Guarding Tess — Great 1994 Film with Nicolas Cage and Shirley MacLaine

Guarding an irascible and irrepressible old woman in the “wilds” of Summersville, Ohio, is boring business for seven Secret Service agents, even if she is the former First Lady and widow of a President. It’s an assignment that the SAIC (Special Agent in Charge) Douglas Chesnic (Nicolas Cage) is sick and tired of and he wants out. He wants to be where the action is — not buried in the boonies jumping at the beck and call of Tess Carlisle (Shirley MacLaine).

Her only amusements in life seem to be the remnants of her fading glory — videos and splashy magazine covers — and keeping seven grown men at the end of her tether. She loved the power of the White House and she is loathe to relinquish it. But Doug Chesnic wants to do his job by the book, even on such a “cupcake” assignment. But rules and regulations are made to be broken by those who are used to getting their way. So there is a major power struggle between her and her special agent.

However, she has a lot of her own rules and they are ironclad. The agents have to check their guns at her bedroom door. She hates guns and is always calling her agents “gunmen”. No smoking in the house. No one is to read the newspaper before it is brought to her. One of them, usually Douglas, must bring her breakfast upstairs on a tray with a single rose in a bud vase.

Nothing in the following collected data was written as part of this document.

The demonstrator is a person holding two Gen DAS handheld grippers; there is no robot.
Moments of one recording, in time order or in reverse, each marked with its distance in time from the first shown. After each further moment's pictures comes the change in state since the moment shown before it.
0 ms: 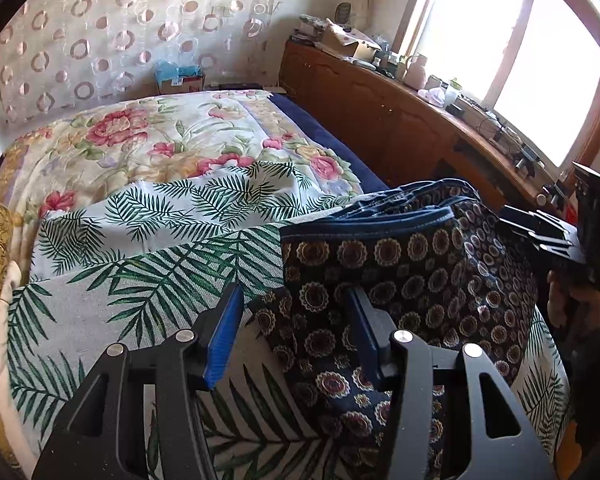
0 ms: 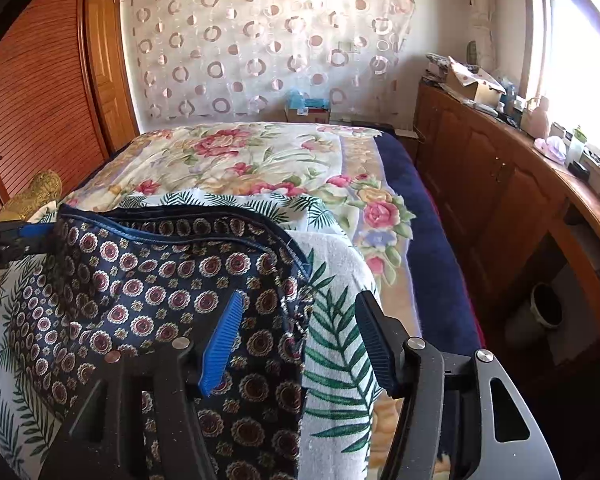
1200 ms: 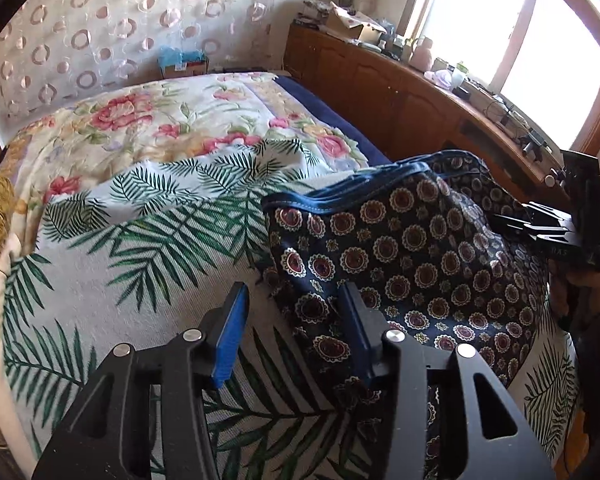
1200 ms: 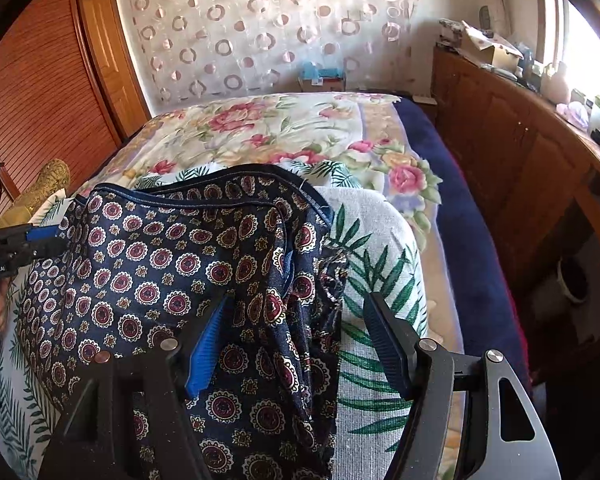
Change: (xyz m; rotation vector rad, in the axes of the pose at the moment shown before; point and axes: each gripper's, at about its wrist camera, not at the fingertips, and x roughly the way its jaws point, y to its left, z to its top) left arm 0.007 0.002 -0.019 0.008 0.067 0.026; right arm 0.048 -0.013 0.002 0.043 0.106 0.092
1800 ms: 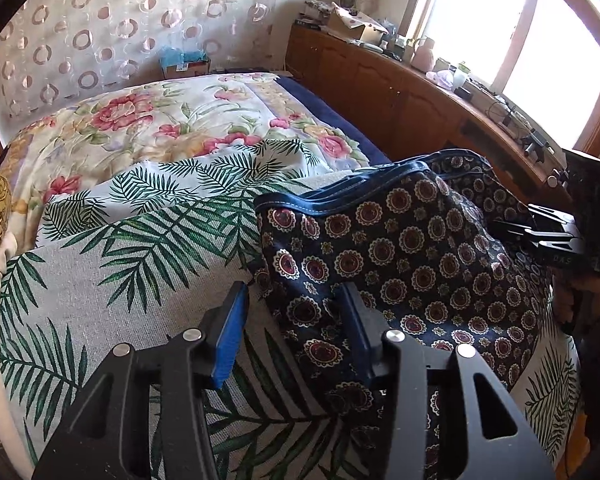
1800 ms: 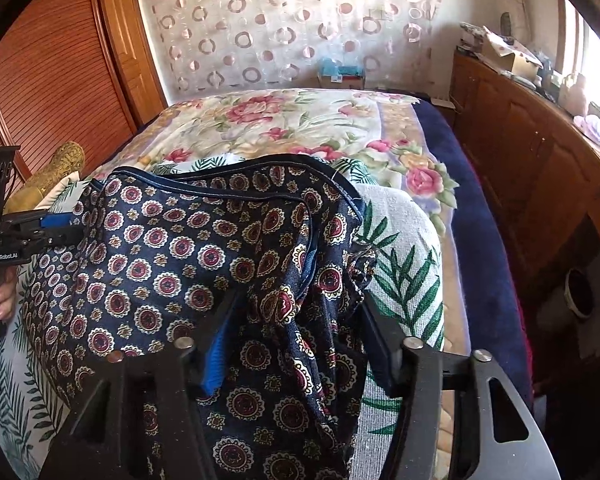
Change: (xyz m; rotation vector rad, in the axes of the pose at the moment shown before) left arm 0.003 -0.008 0.001 -0.002 -0.010 0.013; right arm 0.002 0.007 -0.001 -0.051 0.005 0.043
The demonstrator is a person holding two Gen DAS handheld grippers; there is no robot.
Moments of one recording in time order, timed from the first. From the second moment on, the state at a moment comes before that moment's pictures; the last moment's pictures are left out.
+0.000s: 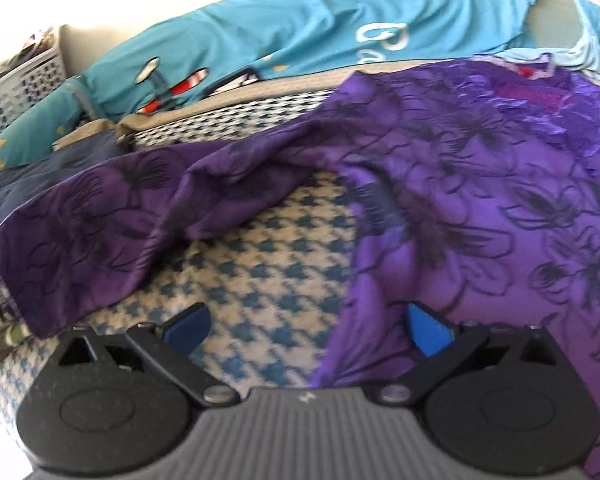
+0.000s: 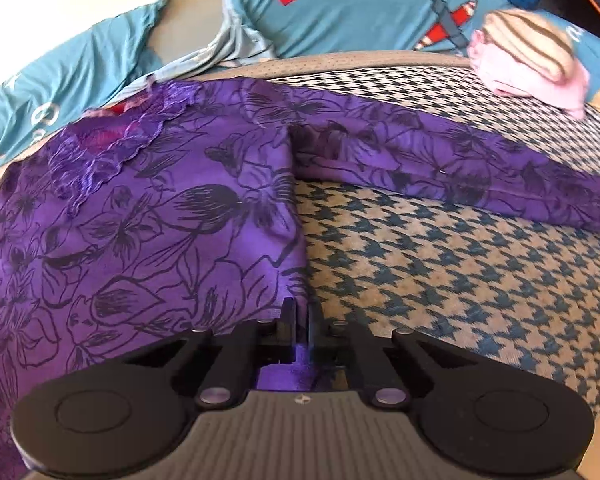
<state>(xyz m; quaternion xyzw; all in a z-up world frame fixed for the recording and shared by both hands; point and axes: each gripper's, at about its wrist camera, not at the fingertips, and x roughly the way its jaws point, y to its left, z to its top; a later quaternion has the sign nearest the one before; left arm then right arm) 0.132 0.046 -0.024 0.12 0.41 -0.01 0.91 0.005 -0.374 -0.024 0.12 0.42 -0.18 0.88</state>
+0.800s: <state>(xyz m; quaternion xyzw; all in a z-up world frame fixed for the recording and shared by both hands) 0.066 0.022 -0.007 0.09 0.39 -0.11 0.91 -0.081 -0.352 -0.020 0.23 0.39 -0.21 0.87</state>
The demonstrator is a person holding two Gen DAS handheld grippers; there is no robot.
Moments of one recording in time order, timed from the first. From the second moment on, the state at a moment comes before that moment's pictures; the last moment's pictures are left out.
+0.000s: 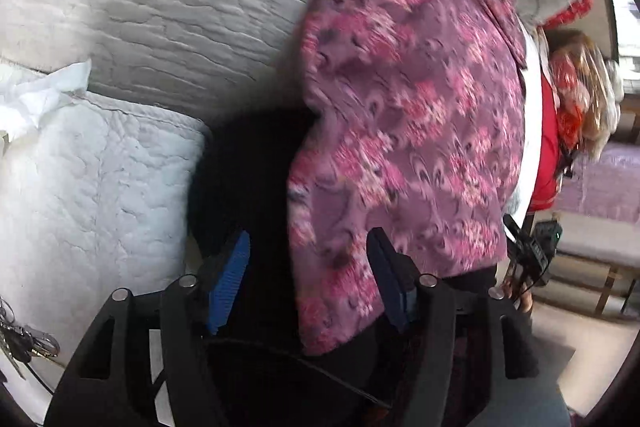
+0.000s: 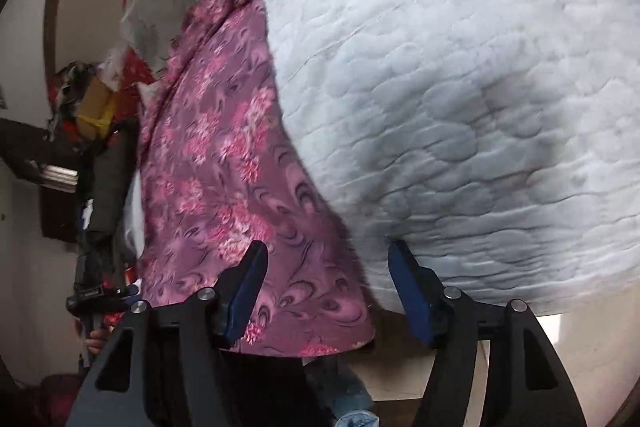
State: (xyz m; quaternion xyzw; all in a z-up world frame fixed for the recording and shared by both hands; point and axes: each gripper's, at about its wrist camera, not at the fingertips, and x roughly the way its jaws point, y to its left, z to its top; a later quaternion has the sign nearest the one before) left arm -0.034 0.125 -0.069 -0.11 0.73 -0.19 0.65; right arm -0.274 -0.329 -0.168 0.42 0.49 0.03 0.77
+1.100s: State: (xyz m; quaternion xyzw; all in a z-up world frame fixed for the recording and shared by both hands) left arm 0.008 0.121 0.006 -0.28 0.60 -0.29 0.69; right arm -0.228 -0.286 -0.064 0.44 0.33 0.19 0.81
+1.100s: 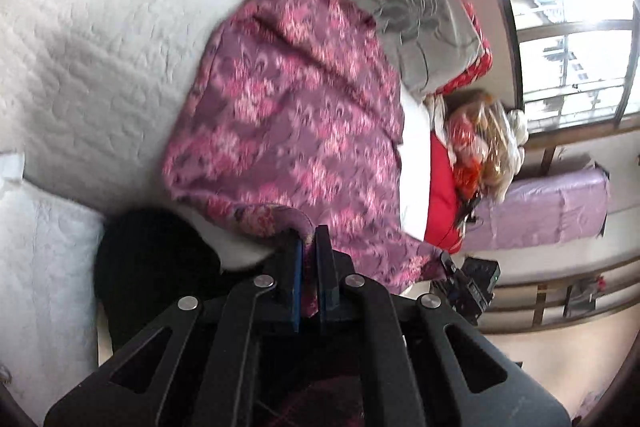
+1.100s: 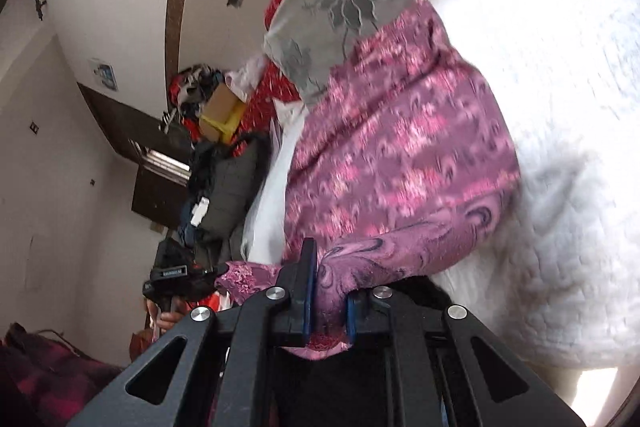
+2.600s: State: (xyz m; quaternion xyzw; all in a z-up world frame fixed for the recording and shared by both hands) left arm 0.343 0.091 -0.044 -0.48 0.51 -0.17 0.69; right arm 0.100 -0.415 -0.113 0.63 0.29 0.00 0.72
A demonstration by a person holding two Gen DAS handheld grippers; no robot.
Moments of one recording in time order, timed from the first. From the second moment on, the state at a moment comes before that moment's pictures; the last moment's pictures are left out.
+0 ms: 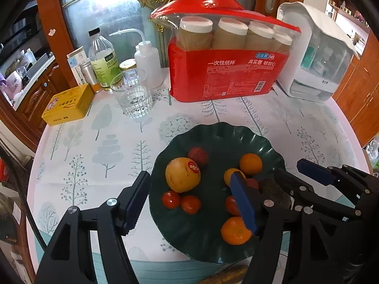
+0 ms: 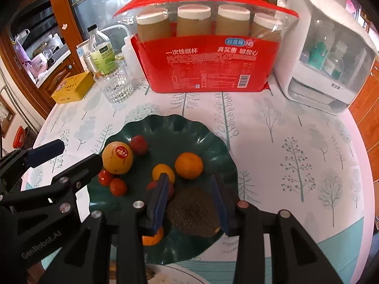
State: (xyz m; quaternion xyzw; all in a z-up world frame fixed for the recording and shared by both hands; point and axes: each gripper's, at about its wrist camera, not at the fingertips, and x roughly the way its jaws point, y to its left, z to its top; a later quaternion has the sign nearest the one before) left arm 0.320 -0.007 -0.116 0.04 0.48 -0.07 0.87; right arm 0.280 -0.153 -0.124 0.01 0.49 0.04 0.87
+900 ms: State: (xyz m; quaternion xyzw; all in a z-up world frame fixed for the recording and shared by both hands) left arm 0.186 0.002 -0.018 0.05 0.41 -0.04 0.91; right arm 0.156 -0.154 -0.038 0.01 0.44 0.05 0.90
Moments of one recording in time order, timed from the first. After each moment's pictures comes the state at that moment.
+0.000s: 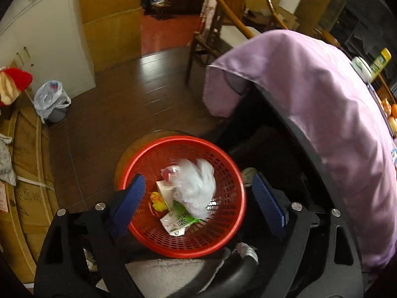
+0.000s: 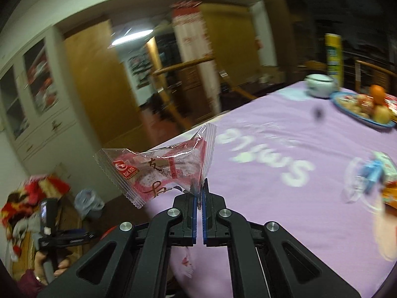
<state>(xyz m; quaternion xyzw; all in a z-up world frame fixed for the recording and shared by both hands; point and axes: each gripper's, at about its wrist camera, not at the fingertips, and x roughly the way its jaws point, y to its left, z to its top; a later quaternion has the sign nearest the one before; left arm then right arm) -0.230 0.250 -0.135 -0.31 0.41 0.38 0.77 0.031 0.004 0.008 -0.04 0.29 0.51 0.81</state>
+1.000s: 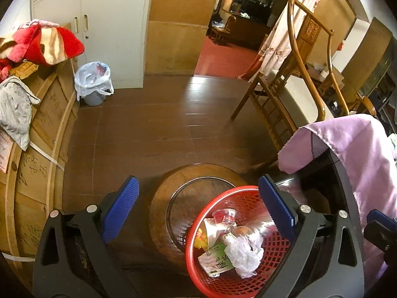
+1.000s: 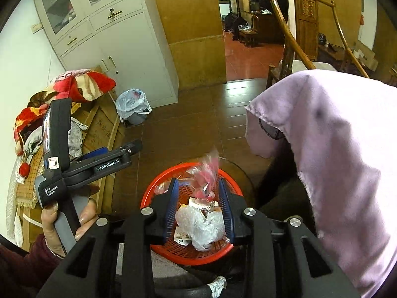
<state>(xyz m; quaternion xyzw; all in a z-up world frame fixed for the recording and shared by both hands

For five years the Secret Service detail has had it fairly easy except for her demands. Now, all of a sudden, she wants to get out, be active, live life. She wants to go to the opera. She wants to go golfing with outdoor temperatures at 38 degrees. She wants to go on a picnic in the snow — because she says . . . who can wait for summer. She gives her agents the slip — not once, but twice — by ordering her chauffeur, Earl, (Austin Pendleton) to gun it while the agents are out of the car. The men then have to go through the embarrassment of asking the local sheriff’s department to help search for her. She has made them a laughing stock.